» **WHAT TO PRODUCE**
Every entry below is to be copied exactly, apart from any picture it holds.

RECORD EXTRACTS START

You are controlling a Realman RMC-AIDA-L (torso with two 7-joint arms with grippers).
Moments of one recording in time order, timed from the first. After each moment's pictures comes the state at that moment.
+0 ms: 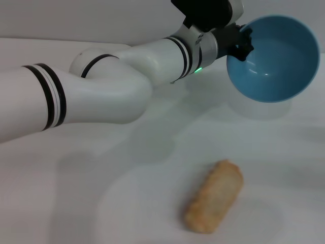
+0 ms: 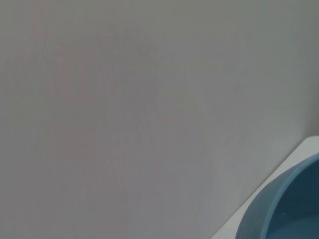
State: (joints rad) left arm -0.94 -2.08 2.29 0.65 2.19 -0.11 -2.86; right arm 0.33 2.07 -0.48 -0.25 -1.17 -1.13 0.77
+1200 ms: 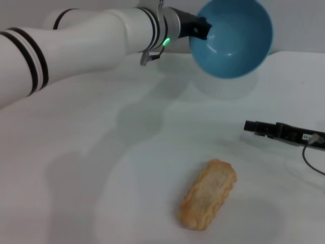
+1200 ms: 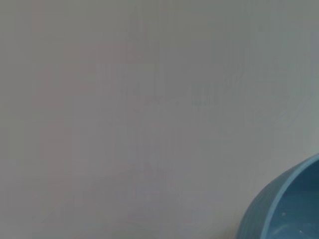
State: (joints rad) left arm -0.95 -2.06 1.92 0.61 2.20 0.18 -2.84; right arm 0.54 2.07 -0.72 -0.43 -2.00 -1.19 2.01
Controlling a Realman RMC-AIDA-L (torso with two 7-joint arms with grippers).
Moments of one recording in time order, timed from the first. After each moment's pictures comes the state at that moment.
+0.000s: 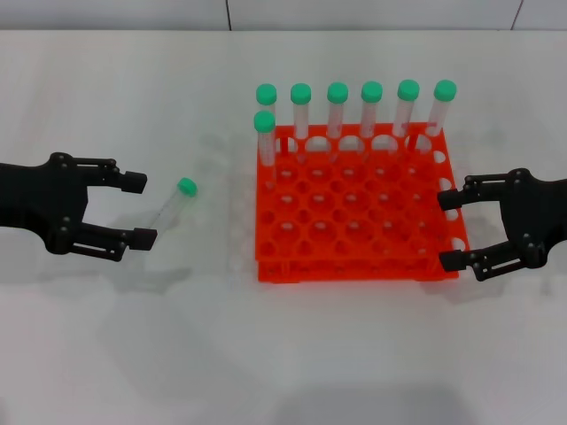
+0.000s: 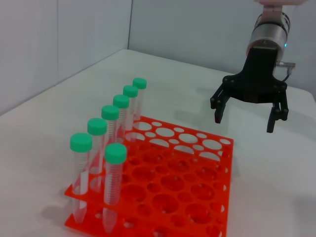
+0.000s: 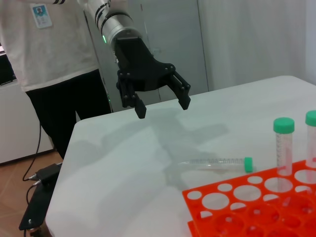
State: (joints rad) left arm -0.57 -1.88 0.68 0.71 2.16 1.82 -1.37; right arm 0.62 1.88 -1.00 -0.56 -1.87 -1.66 1.28
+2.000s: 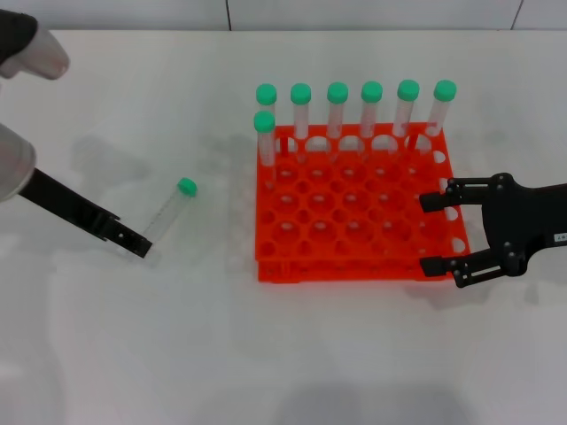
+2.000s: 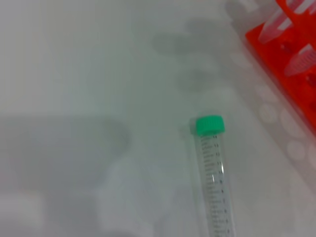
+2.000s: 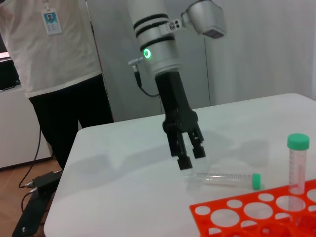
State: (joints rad) left arm -0.70 -2.03 0.97 0.97 2.70 1.58 -2.37; right arm 0.58 1.94 -0.99 -0.61 -1.86 -1.65 1.23
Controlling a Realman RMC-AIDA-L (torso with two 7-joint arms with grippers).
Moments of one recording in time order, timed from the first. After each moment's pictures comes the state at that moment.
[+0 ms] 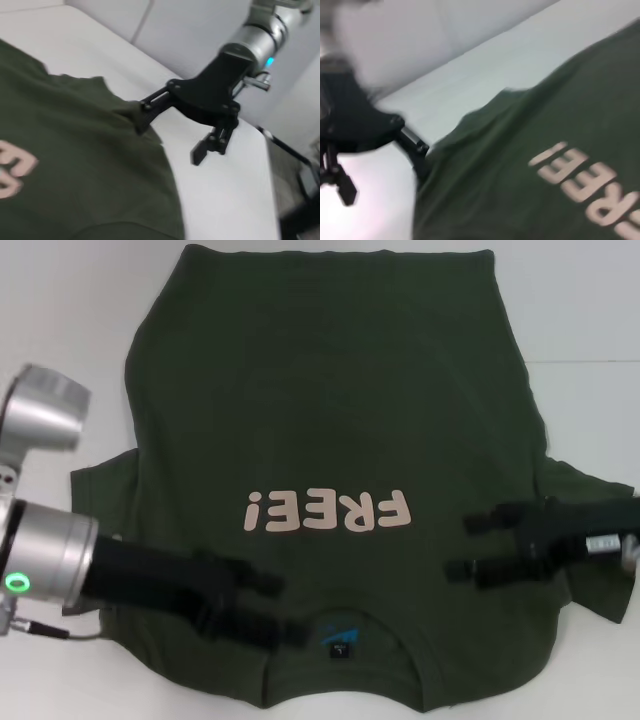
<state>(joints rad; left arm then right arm) -0.53 -2.13 0.88 1.00 2.15 1.78 -1.94 0.59 2.07 -0.71 -0.83 -2.24 -1.64 1.70</state>
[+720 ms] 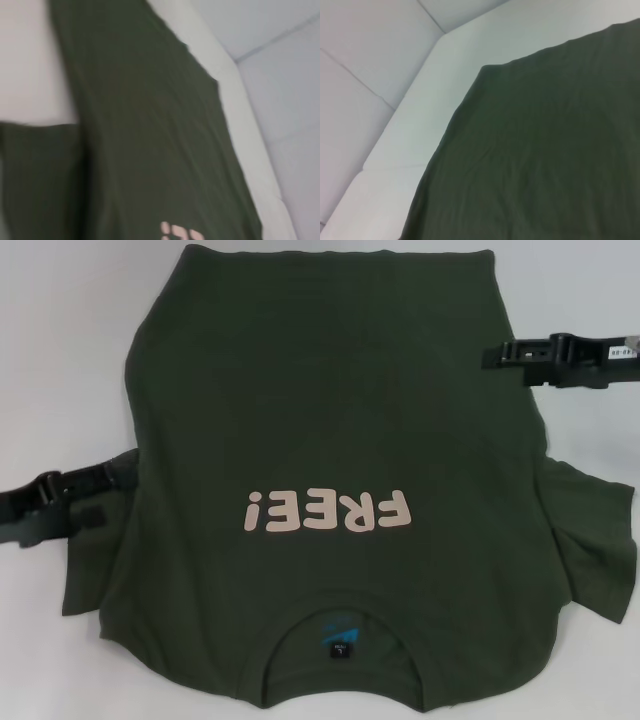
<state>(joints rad) -0.45 -2.07 0.48 0.89 2.18 1.52 -2.46 0.77 1.95 -0.66 -0.73 -2.22 -1.28 2.41</state>
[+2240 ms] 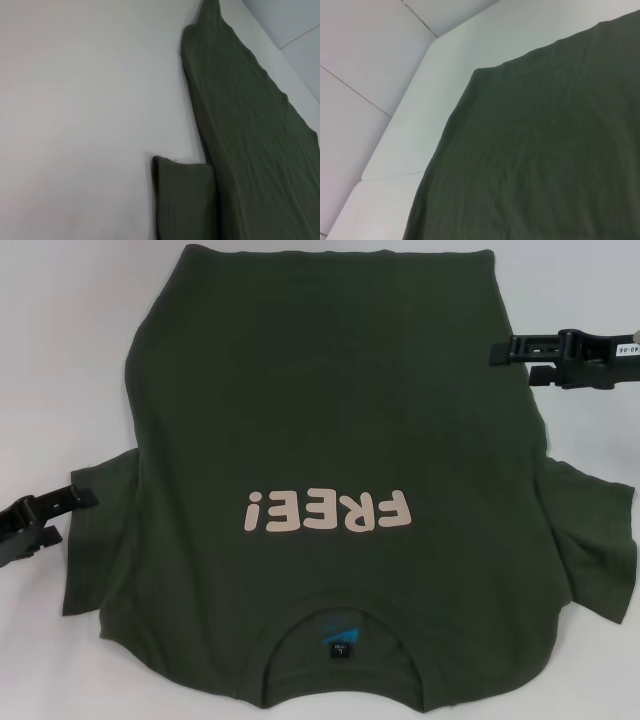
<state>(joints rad) -0.44 -2.06 0.42 0.72 2.23 1.21 -2.35 0.79 1.92 -0.64 -0.66 -2.21 -1.27 2.42</state>
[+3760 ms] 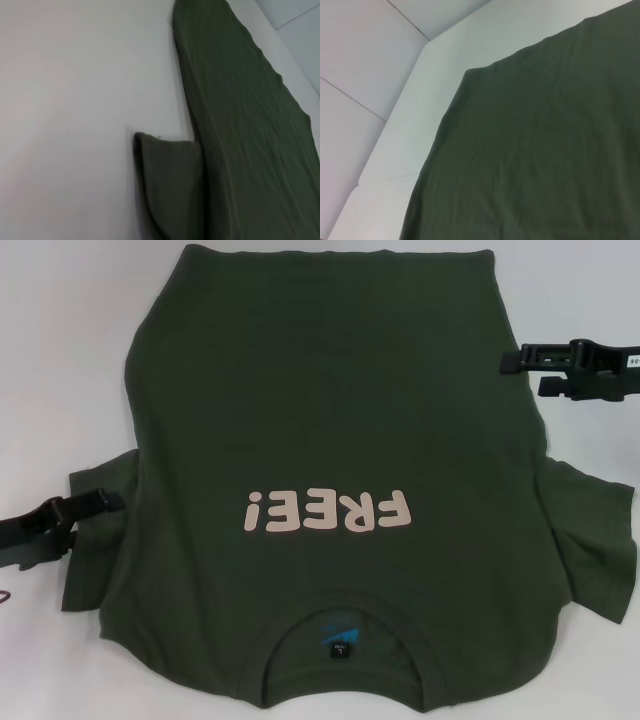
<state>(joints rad) -0.48 -2.05 0.45 0.65 2.23 1.20 -2.37 0.76 1.92 -0.62 -0.66 -2.21 -1.28 2.42</state>
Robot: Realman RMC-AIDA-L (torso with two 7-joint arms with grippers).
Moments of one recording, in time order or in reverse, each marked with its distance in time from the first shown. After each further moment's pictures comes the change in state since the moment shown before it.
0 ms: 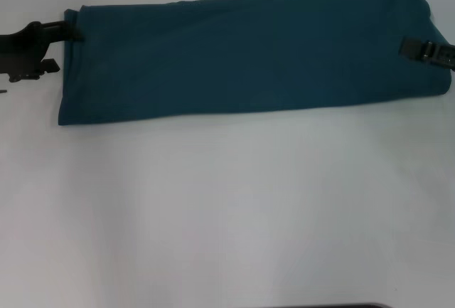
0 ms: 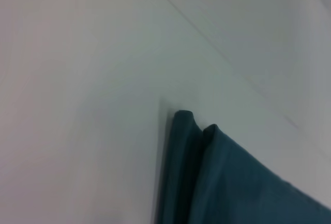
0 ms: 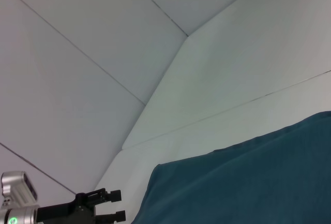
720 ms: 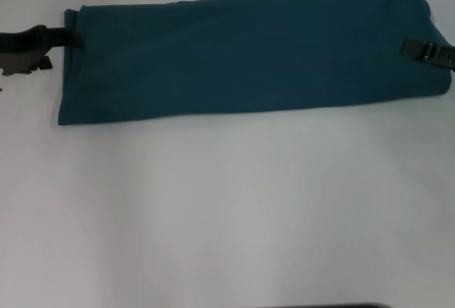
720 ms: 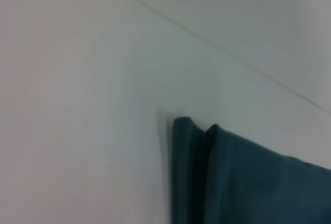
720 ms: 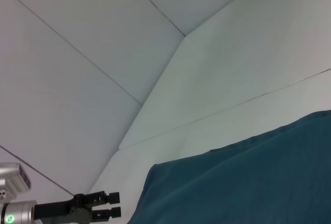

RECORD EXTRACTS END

» **RESULT FOR THIS TASK**
You are controlling a Realman RMC-AIDA-L (torso with two 7-joint arms with grippers).
Moments of one recording in time order, timed from the first. After each moment's pictures comes the state at that moment.
+0 ms: 
+0 ms: 
State: (joints rad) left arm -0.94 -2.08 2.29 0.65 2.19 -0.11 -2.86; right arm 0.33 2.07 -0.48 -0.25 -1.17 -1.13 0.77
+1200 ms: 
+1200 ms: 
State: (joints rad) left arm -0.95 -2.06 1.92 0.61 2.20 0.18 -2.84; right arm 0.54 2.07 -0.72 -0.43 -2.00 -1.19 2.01
Controlling a Realman RMC-AIDA-L (torso with two 7-joint arms with grippers).
Moments of one recording in time order, timed from the first. After each moment's pictures comes the state at that moment.
+0.000s: 
+0.000s: 
+0.000s: 
State: (joints rad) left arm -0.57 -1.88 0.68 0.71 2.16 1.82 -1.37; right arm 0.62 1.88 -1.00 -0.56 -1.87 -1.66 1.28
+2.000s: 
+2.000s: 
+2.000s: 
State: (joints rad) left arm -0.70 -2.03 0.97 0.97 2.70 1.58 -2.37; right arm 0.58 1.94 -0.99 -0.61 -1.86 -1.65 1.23
Controlling a Realman RMC-AIDA-L (torso with two 7-joint arms with grippers).
Moments of one recording in time order, timed from the first. After each moment's pictures comes the state at that moment.
[+0 ms] 
<state>(joints rad; left arm then right arm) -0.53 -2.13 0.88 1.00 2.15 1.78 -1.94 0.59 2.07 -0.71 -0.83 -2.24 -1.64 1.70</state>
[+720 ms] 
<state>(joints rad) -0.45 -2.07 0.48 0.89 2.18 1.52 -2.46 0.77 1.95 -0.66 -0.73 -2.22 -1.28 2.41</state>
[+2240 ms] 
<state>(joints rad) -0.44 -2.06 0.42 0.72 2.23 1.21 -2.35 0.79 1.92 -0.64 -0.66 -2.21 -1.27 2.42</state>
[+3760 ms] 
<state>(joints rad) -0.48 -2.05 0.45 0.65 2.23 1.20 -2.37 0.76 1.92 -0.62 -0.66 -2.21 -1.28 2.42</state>
Robot: Realman RMC-AIDA-L (torso with two 7-joint arms with grippers).
Moments of one recording, in time order or in reverse, each marked with its distance in time from the first shown. After each further moment's pictures comes the change in state since the moment shown before it.
0 ms: 
0 ms: 
0 ms: 
720 ms: 
720 ms: 
720 ms: 

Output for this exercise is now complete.